61 Reforms to C-61, Day 19: TPMs – No Exception for Digital Archiving

Earlier this week, the U.S. Library of Congress issued a report on digital archiving in which it expressed concern about the obstacles created by DRM to the preservation of digital materials.  This concern – which the Canadian government addressed in a narrow context for the Library and Archives Canada legal deposit program in 2006 – remains a major issues for archives across the country.  Incredibly, Bill C-61 leaves the issue virtually untouched, potentially shutting out archives from preserving Canadian history in digital form.  The bill includes a limitation on liability for archives for circumvention (Section 41.19 provides that archives that circumvent without awareness of a legal violation do not face financial damages) and lists archival interests as a potential factor for new exceptions, yet there is nothing to ensure that digital archiving is not locked out due to anti-circumvention legislation.

Other countries have recognized this danger and sought to address it.   For example, the Czech Republic's copyright law provides at Article 37 that:

(1) Copyright is not infringed by a library, archive, museum, gallery, school, university and other non-profit school-related and educational establishment:
a) if it makes a reproduction of a work for its own archiving and conservation purposes, and if such a reproduction does not serve any direct or indirect economic or commercial purpose;

That country's anti-circumvention provisions then specify at Article 43(4) that:

Legal protection under Paragraph (1) [the anti-circumvention provision] above shall be without prejudice to the provisions of . . . Article 37 (1) (a) . . . to the extent necessary to benefit from the exception. An author who used technical measures under Paragraph (3) in respect of his work shall make his work available to lawful users to the extent necessary to fulfil the purpose of the stated exploitation of the work.

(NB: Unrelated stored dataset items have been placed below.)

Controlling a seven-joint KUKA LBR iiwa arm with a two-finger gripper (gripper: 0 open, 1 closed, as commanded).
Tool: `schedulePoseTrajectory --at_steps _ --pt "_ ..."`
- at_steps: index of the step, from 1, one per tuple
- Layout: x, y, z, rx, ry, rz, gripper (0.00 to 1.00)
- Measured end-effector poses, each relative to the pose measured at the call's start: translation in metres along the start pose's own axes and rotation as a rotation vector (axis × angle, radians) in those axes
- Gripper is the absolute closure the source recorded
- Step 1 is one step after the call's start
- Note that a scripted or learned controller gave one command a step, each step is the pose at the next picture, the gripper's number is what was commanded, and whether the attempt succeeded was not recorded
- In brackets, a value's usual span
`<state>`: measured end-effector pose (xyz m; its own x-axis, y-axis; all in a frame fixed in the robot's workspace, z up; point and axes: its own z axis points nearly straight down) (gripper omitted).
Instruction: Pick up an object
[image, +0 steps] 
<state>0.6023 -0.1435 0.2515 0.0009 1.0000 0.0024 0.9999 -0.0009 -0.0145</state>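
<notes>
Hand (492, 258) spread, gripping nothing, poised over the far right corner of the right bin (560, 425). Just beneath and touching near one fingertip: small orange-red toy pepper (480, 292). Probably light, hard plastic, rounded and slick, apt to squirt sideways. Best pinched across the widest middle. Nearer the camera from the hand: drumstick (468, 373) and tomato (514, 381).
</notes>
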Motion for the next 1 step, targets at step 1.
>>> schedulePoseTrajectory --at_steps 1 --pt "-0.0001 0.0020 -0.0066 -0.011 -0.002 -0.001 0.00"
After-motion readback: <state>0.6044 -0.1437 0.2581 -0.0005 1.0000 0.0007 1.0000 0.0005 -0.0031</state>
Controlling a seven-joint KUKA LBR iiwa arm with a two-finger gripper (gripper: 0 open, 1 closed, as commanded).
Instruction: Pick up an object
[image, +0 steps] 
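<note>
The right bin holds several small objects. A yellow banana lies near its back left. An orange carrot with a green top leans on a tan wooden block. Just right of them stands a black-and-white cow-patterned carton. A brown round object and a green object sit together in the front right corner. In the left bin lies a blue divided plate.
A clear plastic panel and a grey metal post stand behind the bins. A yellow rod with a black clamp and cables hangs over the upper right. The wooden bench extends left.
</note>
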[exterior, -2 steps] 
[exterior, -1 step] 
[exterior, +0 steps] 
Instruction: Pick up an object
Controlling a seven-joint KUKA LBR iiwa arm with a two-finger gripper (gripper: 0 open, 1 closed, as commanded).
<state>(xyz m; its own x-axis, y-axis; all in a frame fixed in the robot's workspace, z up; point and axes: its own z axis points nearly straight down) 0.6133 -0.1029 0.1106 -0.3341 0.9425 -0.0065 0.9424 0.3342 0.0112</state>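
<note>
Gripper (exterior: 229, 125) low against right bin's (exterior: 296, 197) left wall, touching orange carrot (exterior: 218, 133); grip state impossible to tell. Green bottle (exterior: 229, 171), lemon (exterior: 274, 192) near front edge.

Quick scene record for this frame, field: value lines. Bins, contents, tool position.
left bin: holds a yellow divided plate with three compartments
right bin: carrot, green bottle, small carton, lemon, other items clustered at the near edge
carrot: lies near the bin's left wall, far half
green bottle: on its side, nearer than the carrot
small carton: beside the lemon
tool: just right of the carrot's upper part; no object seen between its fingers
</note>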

It is difficult to understand how a government can intentionally introduce legislation that will cause clear harm to the preservation of a country's own digital heritage.  Amendments are needed to address the digital archiving issue and the Canadian Council of Archives, thus far publicly silent on the issue, must speak out.


  1. Rights, not wrongs
    This is just another example of whre C-61 goes wrong, and occupies us away from the true starting point needed for real copyright reform.

    We need to start Canada’s efforts at copyright reform with a clear set of understandings of the rights that we all require. Be they user’s rights, creator’s rights, distributor’s rights, etc.. Some of these rights are at odds, and only by carefull fresh analysis can we decide what a fair ballance might be. We also can’t assume that existing copyright law is a usefull statement of these rights, because we know that it’s on old attempt to answer these issues, that is now in need of reform because it is out of date.

    Next, we need clear honest outlines of the problems that we face that violate these rights. We need a carefull and objective look at what is really going wrong, instead of extremely biased, distorted, and over-hyped panic screams from self interested parties. Only then, can we intelligently see ways to decide what and why to legislate, in proper fair ballance against our rights. Once again, violations of our current copyright system are not neccesarily good indicators of “what is wrong”, because our old system’s rules do not represtent a fair modern ballance.

    A return to the fundamental issues of rights is needed. C-61, in failing to do this, fails our needs.

    61 reforms are not enough.

    usefully find a way to protect the rights

  2. Let’s Start Over
    Well said. It is fairly obvious that this bill was drafted first by photocopying US legislation then marking it up to content holders wishes and finally a “Made in Canada” facade slapped on top. They must of thought no one would care as any analysis of this document shows it’s author’s limited understanding of today’s digital copyright and fair use issues. So, Mr. Prentice, admit your gaffe and let’s start over with proper consolation and possibly assign someone other than a junior office boy to the task.

  3. Do we need reform in the first place?
    It appears Canada was doing just fine as it was; the RCMP hunting down the real pirates; counterfeiters and bootleggers. Studies time and time again show downloading had very little effect on sales and maybe even helping.

    I think the reason it’s so difficult to implement these so called reforms is because they’re based on unreal expectations. Copyright laws in Canada already protect the rights of content holders on a national and international basis.

    Why is the government wasting millions (billions?) of dollars on some contradictory documentation that will be next to impossible to enforce? I realize the answer to that lies south of the boarder, however, we need to grow a pair and tell these suites to take a hike.

    Where we could use a reform is licensing and use of DRM. Make it so that a license is clearly shown before a purchase. Example, software. State the terms on the outside of the box, or attach documentation, show the DRM technology used, list it’s possible side effects, restrictions, warranties, etc., etc. Then the consumer can make an informed decision before making a purchase. Another alternative would be to ban the use of DRM technology, as it’s too volatile in it’s current form.